§ TASK TO CARRY OUT
Having read the listing below, repeat it exactly.

◇ ◇ ◇ ◇

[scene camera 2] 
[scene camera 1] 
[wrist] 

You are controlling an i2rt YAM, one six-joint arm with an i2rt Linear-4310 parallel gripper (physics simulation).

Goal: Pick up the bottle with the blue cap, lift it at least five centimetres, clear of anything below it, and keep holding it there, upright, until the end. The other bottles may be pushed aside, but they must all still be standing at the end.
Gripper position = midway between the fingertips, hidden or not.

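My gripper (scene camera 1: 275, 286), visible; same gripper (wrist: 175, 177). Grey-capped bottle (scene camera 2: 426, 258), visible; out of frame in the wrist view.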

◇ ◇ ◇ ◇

§ TASK RESULT
[scene camera 2] 
[scene camera 1] 
[wrist] 

You are controlling an i2rt YAM, one six-joint arm with an i2rt Linear-4310 parallel gripper (physics simulation).

Goal: Pick up the bottle with the blue cap, lift it at least five centimetres, clear of anything below it, and keep holding it there, upright, until the end. The other bottles may be pushed aside, but they must all still be standing at the end.
Gripper position = midway between the fingertips, hidden or not.

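My gripper (scene camera 1: 275, 286), visible; same gripper (wrist: 175, 177). Grey-capped bottle (scene camera 2: 426, 258), visible; out of frame in the wrist view.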

No additional response is required.